Pick the language you're working with:

# .NET
cd dotnet && dotnet run --project samples/EchoBot

# Node.js (Express)
cd node && npx tsx samples/express/index.ts

# Python (FastAPI)
cd python/samples/fastapi && uvicorn main:app --port 3978

Test with Web Chat

The quickest way to test is right in the Azure portal:

1. Open your Azure Bot resource
2. Click Test in Web Chat in the left sidebar
3. Type a message — you should see your bot reply

Test with Bot Framework Emulator

For a richer local testing experience, use the Bot Framework Emulator:

1. Download and install the Emulator
2. Click Open Bot and enter: http://localhost:3978/api/messages
3. Enter your CLIENT_ID and CLIENT_SECRET in the settings
4. Start chatting with your bot

TIP

The Emulator connects directly to localhost, so you don't need a tunnel running when using it. However, the Azure portal's Web Chat does require the tunnel.

---

Common Gotchas

Problem	Fix
401 Unauthorized on incoming messages	Double-check that CLIENT_ID in your .env matches the app registration. Also verify your bot resource is linked to the correct app registration.
Bot doesn't respond in Web Chat	Make sure your tunnel is running and the messaging endpoint in the Azure Bot resource matches your current tunnel URL.
CLIENT_SECRET doesn't work	Secrets expire. Check the expiry date in Certificates & secrets and create a new one if needed. Remember to copy the Value, not the Secret ID.
Tunnel URL changed	Update the Messaging endpoint in your Azure Bot resource → Configuration every time your tunnel URL changes.
Port conflict on 3978	Set a different port in your .env (PORT=3979) and update your tunnel to forward to that port.

---

How Auth Works Under the Hood

You don't need to understand this to use botas, but if you're curious:

Inbound (JWT validation): When the Bot Framework sends a message to your bot, it includes a signed JWT. botas automatically validates this token by fetching signing keys from the Bot Framework's OpenID metadata endpoint, then checking the signature, issuer, and audience (your CLIENT_ID). If anything fails, the request is rejected with 401 — your handlers never see it.
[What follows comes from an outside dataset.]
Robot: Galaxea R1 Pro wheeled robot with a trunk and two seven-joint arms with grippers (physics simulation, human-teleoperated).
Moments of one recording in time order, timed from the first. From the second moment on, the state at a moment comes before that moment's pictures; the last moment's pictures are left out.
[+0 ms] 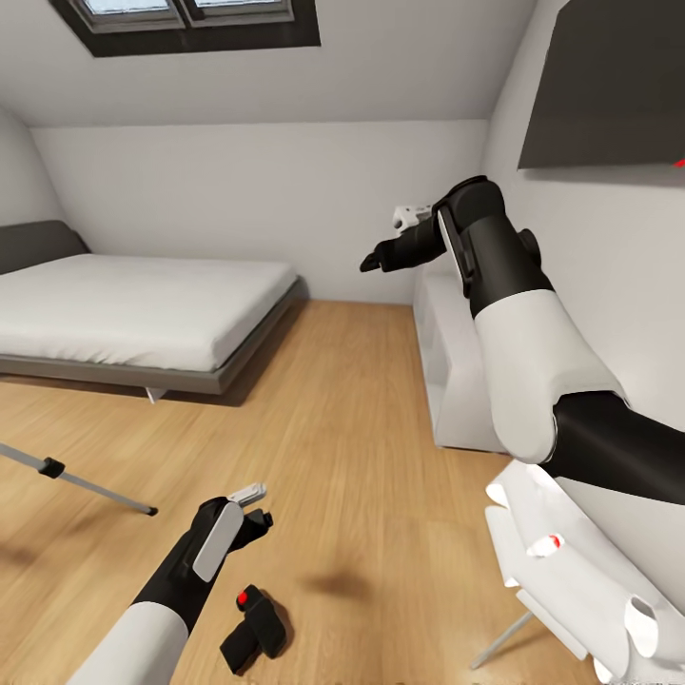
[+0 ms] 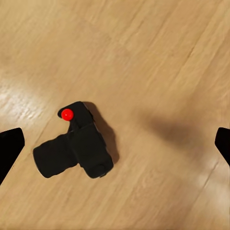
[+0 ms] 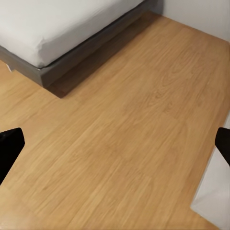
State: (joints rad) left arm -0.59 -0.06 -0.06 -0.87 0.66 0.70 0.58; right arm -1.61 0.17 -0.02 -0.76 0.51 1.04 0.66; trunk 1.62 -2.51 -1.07
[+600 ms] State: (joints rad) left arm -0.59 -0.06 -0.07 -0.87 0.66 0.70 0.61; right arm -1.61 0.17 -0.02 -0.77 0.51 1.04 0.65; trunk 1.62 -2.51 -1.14
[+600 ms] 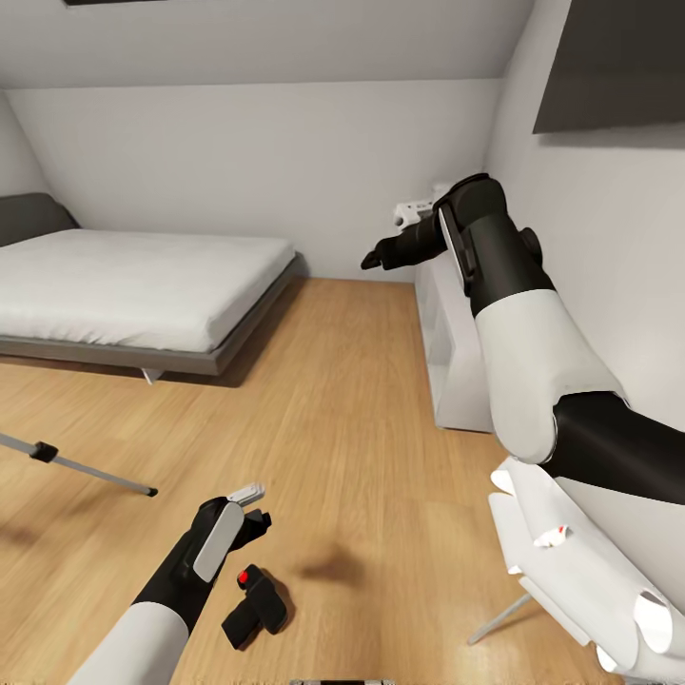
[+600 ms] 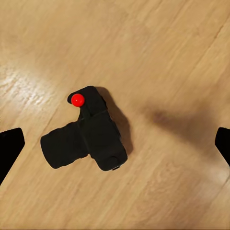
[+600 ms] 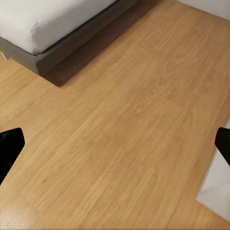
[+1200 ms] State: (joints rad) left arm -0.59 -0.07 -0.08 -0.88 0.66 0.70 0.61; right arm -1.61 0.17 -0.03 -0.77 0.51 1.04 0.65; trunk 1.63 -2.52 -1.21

Outbound (client credentials): When your bot sends a reply, botas uses your CLIENT_ID, CLIENT_SECRET, and TENANT_ID to acquire an OAuth2 token (scope: https://api.botframework.com/.default). This token is attached to the outbound API call. The TokenManager component handles caching and automatic refresh so you never think about it.

For the full technical details, see the Architecture guide.